Figure 11(a) shows the predicted delta grain size as a function of position, just before the onset of the delta to gamma transformation. The solid diamonds are the calculated delta grain sizes at the slab surface, as well as 5, 10, 20, and 30 mm below the surface, and at the slab center. The solid line is used to highlight the trends of grain size change with the distance form surface of the slab. In addition, one can calculate the austenite grain size that would be expected when the slab is about to enter the homogenization furnace (Figure 11(b)) and grain size upon leaving the homogenization furnace (Figure 11(c)). The solid symbols and solid lines have the same meaning as previously noted. The predicted gamma grain size as a function of slab thickness as the slab leaves the homogenization furnace can be compared to industrial samples obtained from the slab after leaving the homogenization furnace; an example of such data is also shown in Figure 11(c) for comparison.[6] Very good agreement is obtained between the predicted and measured austenite grain size as a function of position. This lends further support to the simple grain-growth treatment used here.

Fig. 11

(a) Predicted delta grain size as a function of slab position just before the onset of the delta to gamma transformation. (b) Predicted austenite grain size when the slab is about to enter the homogenization furnace. (c) Comparison of the predicted and experimentally measured[6] gamma grain size as the slab leaves the homogenization furnace

The results of Figure 11 show that the austenite grain size before entering the homogenization furnace is nonuniform with finer grains being present near the surface. After homogenization at 1473 K (1200 °C), which is above the precipitate pinning temperature for the present steel (APIX60), the grains at the surface grow significantly and become comparable in size to those at the center of the slab. If a lower homogenization temperature or higher microalloying content is used, it is possible to pin grain growth in the homogenization furnace. This, however, would lead to a nonuniform grain size distribution, with large grains in excess of 800 μm being present at the center. This seems to be the case in higher grade API steels (e.g., X80), where it is often reported that the grain size at the center is significantly larger than that at the surface of the slab.
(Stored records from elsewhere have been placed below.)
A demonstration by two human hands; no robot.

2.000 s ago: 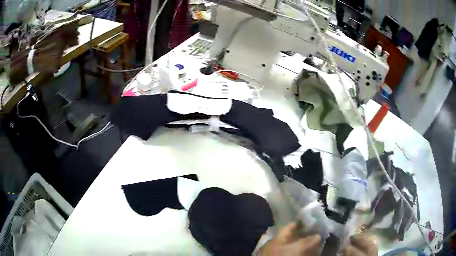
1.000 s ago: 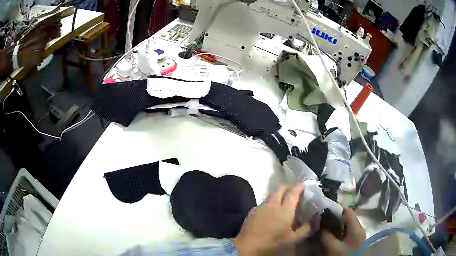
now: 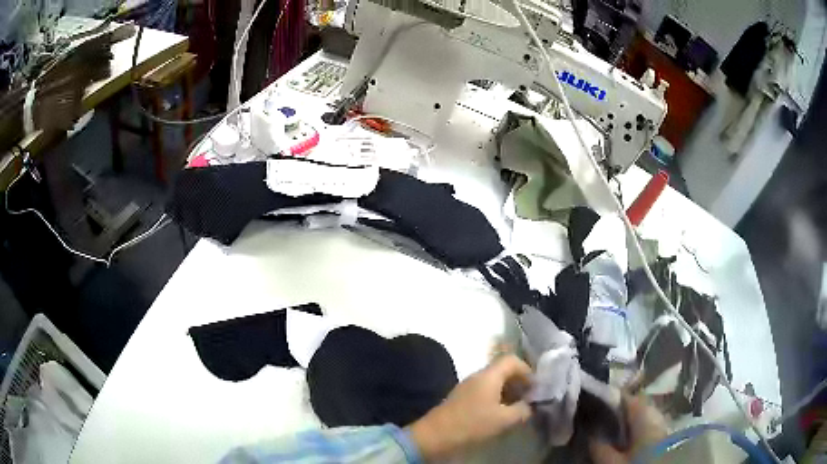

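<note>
My left hand (image 3: 476,406), in a light blue sleeve, reaches in from the bottom and pinches a crumpled pale grey cloth (image 3: 555,379) with thumb and fingers. My right hand (image 3: 632,430) is blurred at the lower right. It grips the other side of the pale grey cloth, with darker cloth bunched between the hands. A black heart-shaped piece (image 3: 381,376) lies flat left of my left hand. A smaller dark half-heart piece (image 3: 240,344) lies further left, with a white piece (image 3: 306,333) between the two.
Long black panels (image 3: 426,217) curve across the table (image 3: 195,281), with a white piece (image 3: 322,178) on top. Beyond are the sewing machine (image 3: 453,82), olive-green cloth (image 3: 544,186) and a red cone (image 3: 647,198). Scraps (image 3: 694,353) lie at right. A white basket (image 3: 45,349) stands lower left.
Both hands came further into view from the bottom edge and stay on the pale cloth, now bunched between them. The camera view has shifted; the heart piece lies as before.
</note>
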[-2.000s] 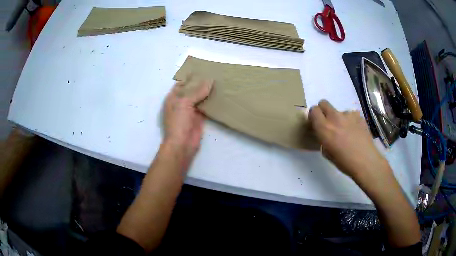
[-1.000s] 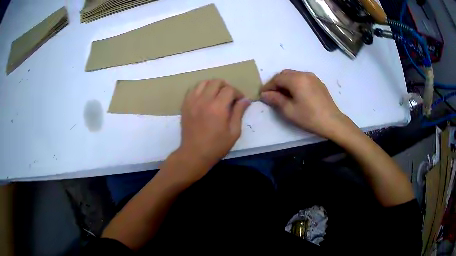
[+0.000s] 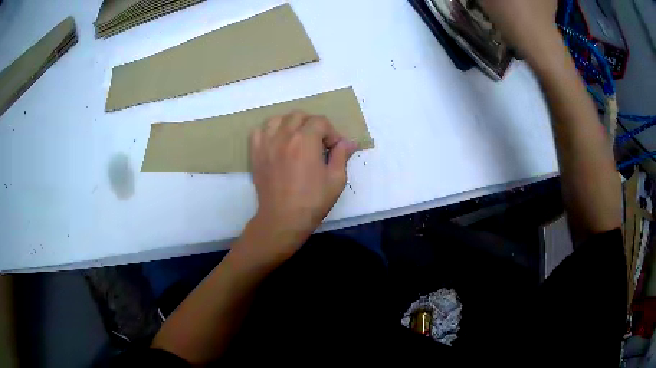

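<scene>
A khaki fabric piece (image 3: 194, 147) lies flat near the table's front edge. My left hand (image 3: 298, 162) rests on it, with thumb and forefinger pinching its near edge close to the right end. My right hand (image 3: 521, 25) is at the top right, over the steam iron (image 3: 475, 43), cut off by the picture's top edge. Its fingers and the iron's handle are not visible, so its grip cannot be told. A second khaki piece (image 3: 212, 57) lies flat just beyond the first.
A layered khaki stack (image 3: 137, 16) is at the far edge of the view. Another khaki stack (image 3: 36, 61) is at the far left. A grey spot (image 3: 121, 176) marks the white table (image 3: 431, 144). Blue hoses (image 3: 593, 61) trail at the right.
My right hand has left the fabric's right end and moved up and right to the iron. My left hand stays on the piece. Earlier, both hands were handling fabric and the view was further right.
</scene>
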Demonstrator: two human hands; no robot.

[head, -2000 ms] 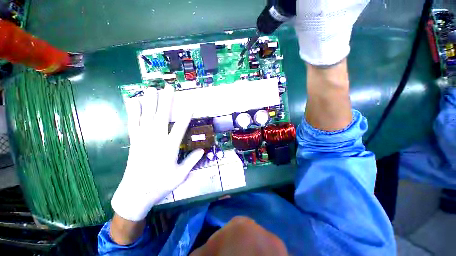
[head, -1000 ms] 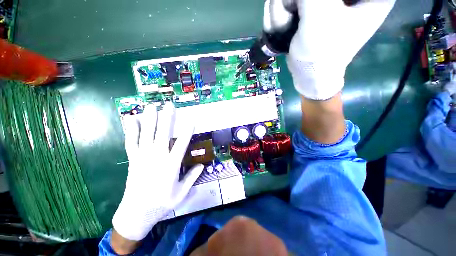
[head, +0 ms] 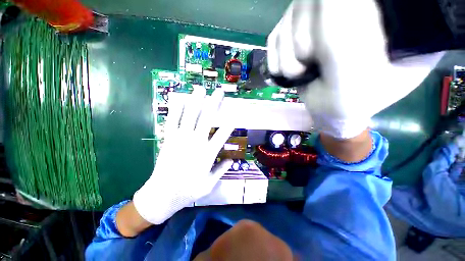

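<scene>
A green power circuit board (head: 265, 94) lies on the dark green bench mat, with a long white heat sink bar (head: 265, 113) across it and copper-red toroidal coils at its lower right. My left hand (head: 188, 153), in a white knit glove, lies flat with spread fingers over the board's left part and the bar. My right hand (head: 336, 66), gloved and blurred, is closed around the black electric screwdriver (head: 298, 76) above the board's upper right. The screwdriver's tip is hidden or too blurred to see.
A bundle of green strands (head: 51, 117) lies at the left. A red-orange tube with a metal tip (head: 66, 15) is at the upper left. Another board (head: 457, 92) and a neighbouring person's blue sleeve (head: 446, 178) are at the right edge. A black cord runs at the right.
The view has shifted, so the board appears further right. My right hand and the screwdriver have come closer to the camera and cover the board's upper right. My left hand still rests on the board.
</scene>
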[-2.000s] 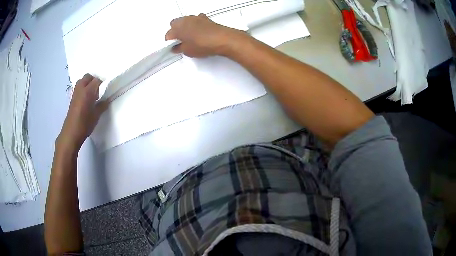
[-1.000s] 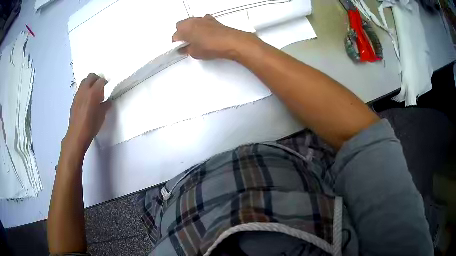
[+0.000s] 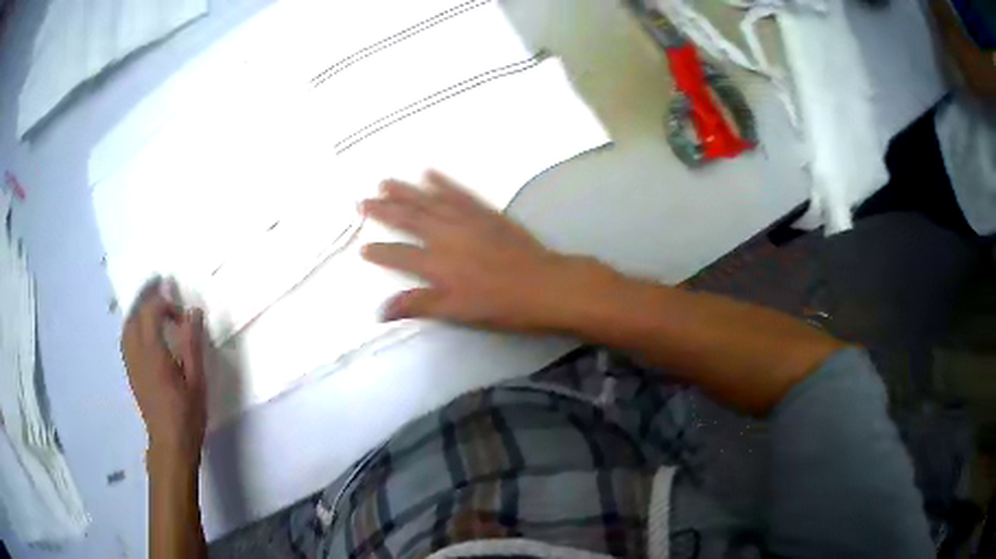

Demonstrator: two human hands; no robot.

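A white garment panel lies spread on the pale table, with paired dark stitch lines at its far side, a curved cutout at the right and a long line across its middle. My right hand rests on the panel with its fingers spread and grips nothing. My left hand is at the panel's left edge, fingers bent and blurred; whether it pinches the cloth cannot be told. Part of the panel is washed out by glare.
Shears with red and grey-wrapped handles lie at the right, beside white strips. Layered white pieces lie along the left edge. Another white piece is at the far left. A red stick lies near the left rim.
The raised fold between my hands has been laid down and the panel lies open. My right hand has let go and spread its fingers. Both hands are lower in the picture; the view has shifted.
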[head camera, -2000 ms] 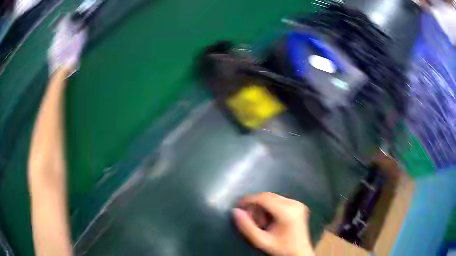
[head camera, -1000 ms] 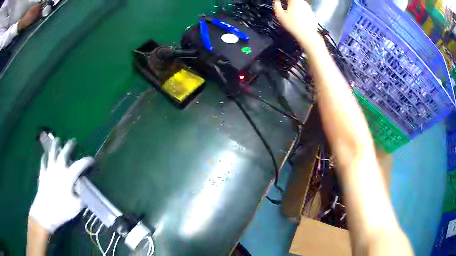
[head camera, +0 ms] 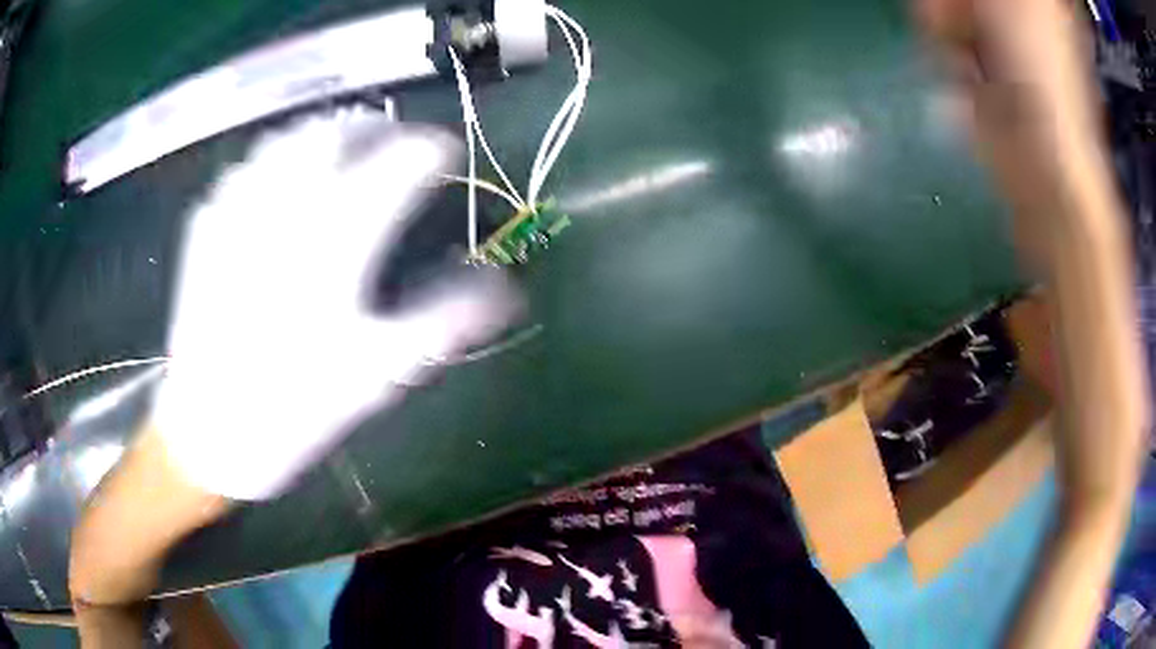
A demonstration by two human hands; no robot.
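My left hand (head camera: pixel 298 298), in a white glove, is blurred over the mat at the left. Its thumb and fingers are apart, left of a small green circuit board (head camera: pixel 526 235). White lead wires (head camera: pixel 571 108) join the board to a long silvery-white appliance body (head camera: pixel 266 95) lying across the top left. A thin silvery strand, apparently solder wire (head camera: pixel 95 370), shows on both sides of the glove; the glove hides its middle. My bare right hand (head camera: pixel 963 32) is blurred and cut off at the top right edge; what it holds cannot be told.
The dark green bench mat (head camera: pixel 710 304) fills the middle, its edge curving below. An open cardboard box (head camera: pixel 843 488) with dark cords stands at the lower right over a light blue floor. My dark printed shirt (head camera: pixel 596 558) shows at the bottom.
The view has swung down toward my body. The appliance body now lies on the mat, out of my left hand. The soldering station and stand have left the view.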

Another important consequence of the results shown in Figure 11 is that grain-size control in both the delta and austenite is necessary in order to avoid the presence of excessively large grains at the center of the slab in the TSCDR process. Some variation in grain-size between the surface and the center of the slab will still be present, as this is inherited from the as-cast structure (Figure 10(a)).

It seems that future research efforts should focus on developing effective pinning methods for preventing grain growth in delta-ferrite and austenite prior to thermomechanical processing. This is a challenging task because rapid precipitate coarsening would be expected at high temperatures. Various oxide dispersions have been suggested for this purpose.[24]

5 Conclusions

1. 1.

   Delta-ferrite grain growth was studied using a model alloy in which delta-ferrite is stable down to room temperature. The results were modeled using a simple nonisothermal grain-growth model.

2. 2.

   Austenite grain growth was investigated at temperatures between 1473 K (1200 °C) and 1673 K (1400 °C) using Nb/Ti-free alloy to bypass the complications of particle pinning and abnormal grain growth. Grain-growth kinetics at 1573 K (1300 °C) and 1673 K (1400 °C) was successfully described using a model similar to that used to model grain growth in delta-ferrite.

3. 3.

   Application of the model to grain growth in APIX60 successfully reproduced the grain size distribution as a function of position within the slab. The results suggest that it is essential to control grain growth in both delta-ferrite and austenite in order to maintain a grain size of less than 400 μm prior to the onset of thermomechanical processing.